The Jack Kirby Museum's YouTube page has some great footage of the King discussing his various creations. In light of the upcoming film, I thought you might enjoy hearing from the man who helped create him had to say about the (re)invention of "Captain America":
What strikes me whenever I hear one of the greats talk about the early days of the industry, as Stan Lee did at Dragon*Con this year, is how inseparable this great creative enterprise is from the relentless drive of free enterprise. I remember Stan saying something like "If I didn't have someone telling me we needed a new character, I'd never have come up with a single one." Or Kirby, here, saying basically that he needed a job. These guys worked for a living!

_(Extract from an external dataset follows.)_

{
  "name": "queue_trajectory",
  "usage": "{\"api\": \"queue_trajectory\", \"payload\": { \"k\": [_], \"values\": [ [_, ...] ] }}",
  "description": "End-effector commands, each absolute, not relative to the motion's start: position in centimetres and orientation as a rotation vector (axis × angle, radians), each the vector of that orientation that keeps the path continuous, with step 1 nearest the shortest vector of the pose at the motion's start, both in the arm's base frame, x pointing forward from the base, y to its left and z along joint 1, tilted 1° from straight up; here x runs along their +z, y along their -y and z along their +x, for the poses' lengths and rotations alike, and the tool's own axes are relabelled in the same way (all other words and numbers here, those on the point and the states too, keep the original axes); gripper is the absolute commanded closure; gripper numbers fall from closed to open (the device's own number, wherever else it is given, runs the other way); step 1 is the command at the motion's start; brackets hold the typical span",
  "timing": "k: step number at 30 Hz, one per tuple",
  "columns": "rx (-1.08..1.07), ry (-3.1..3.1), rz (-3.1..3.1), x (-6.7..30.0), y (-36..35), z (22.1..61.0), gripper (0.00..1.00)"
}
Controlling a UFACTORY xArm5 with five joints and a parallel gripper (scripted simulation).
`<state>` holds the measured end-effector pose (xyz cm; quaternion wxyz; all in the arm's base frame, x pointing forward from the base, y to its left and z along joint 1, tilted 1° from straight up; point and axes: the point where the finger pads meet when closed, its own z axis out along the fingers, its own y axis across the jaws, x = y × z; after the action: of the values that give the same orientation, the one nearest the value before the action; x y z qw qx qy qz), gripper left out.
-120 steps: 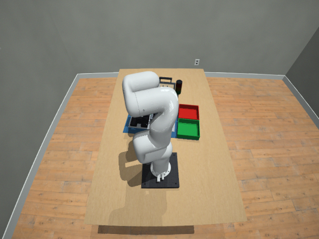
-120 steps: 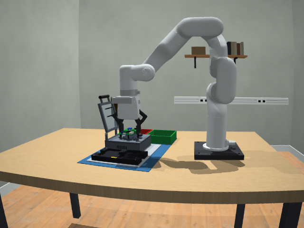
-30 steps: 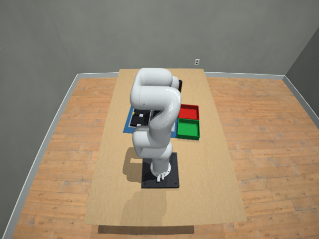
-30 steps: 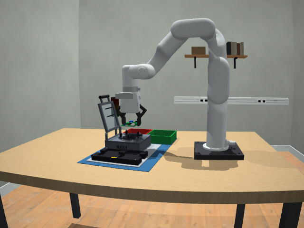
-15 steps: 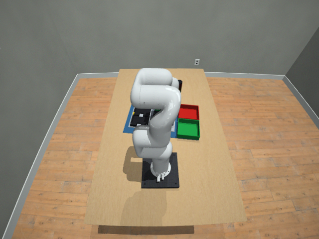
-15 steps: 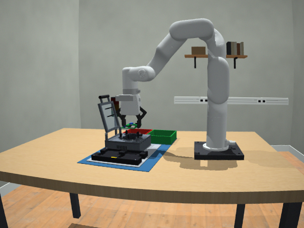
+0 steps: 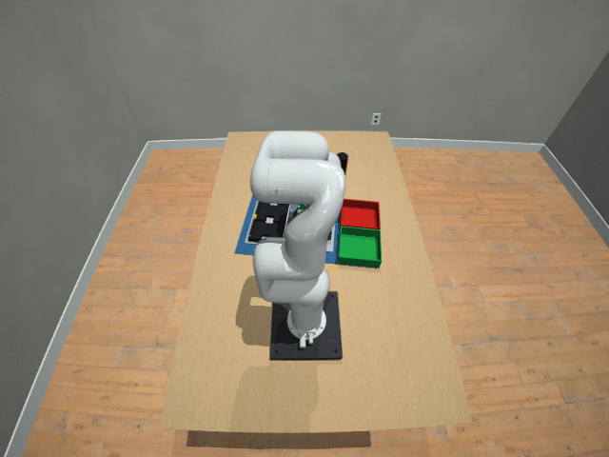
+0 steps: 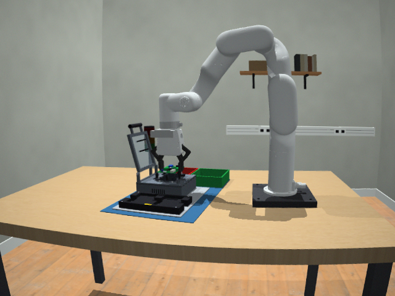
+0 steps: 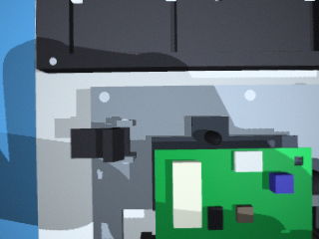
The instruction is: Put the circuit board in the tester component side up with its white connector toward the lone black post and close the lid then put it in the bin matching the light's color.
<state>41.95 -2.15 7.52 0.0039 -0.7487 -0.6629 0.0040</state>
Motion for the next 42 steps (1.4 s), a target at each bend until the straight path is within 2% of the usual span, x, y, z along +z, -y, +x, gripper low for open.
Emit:
{"api": "queue_trajectory", "payload": {
  "k": [1,42],
  "values": [
    [0.008,2.08,-2.348,7.04,2.16,42.11,0.21],
    [0.008,2.08,-2.348,6.47,2.16,42.11,0.21]
  ]
}}
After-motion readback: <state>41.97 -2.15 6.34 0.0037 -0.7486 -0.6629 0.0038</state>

I think later generations of comic book creators and fans have a somewhat fuzzy-headed, idealistic view of what the entire process is like. We focus on the "artistic" ideal too much, putting the artists and writers at some kind of higher plane of existence, living in ivory towers thinking lofty thoughts and being struck by the Muses to pass along the rarefied fruit of the gods, as if what they do is so pure and incredible that it should be completely unsullied by the mundane and crass concerns of everyday life.
Baloney!
Yes, Kirby and Lee and the rest wanted to do something creative, but mostly they needed to put bread on the table. And they got paid not by how lofty their motives, but how successful their products were commercially. Kirby cranked out more pages and more ideas than almost anyone else in comics history. To call him prolific is like saying the Pacific Ocean is a bit damp. But he wasn't a tortured genius driven by inner demons, he was a guy trying to make a living the best way he knew how.
Stan Lee was the same way. By his own admission he wasn't really an "out of the blue" idea man, with concepts just bursting into his brain. He had to have an assignment, a "job" to do. And he did it incredibly well, but it was driven by the need to produce income.
Gil Kane loved cowboy comics. That's what he grew up with and what he wanted to do more than any other commercial art. But super-heroes are what was selling, so that's what he did. I'm glad for it, because his Green Lantern made me fall in love with the character, and we all benefit.
Legendary Batman artist Neal Adams is a working illustrator. He does everything from roller coaster design to toothpaste commercials. He draws Batman because he's good at it and it pays well, but he's a commercial artist.
I think fundamentally that's what is at the bottom of some of the disdain the art world has for comics creators. As an art form rooted first and foremost in the world of capitalism, I think they feel it's sullied or dirty somehow, not worthy of being "real art". Such an attitude is as misinformed as it is foolish. That these great innovators needed to put food on the table no more makes their comics "just" commercial art than the fact that Michaelangelo got paid to do the Sistene Chapel makes it a billboard.
Phew! Didn't mean to rant on like that, my apologies.
Go watch some Jack Kirby videos, dammit, and have a good weekend!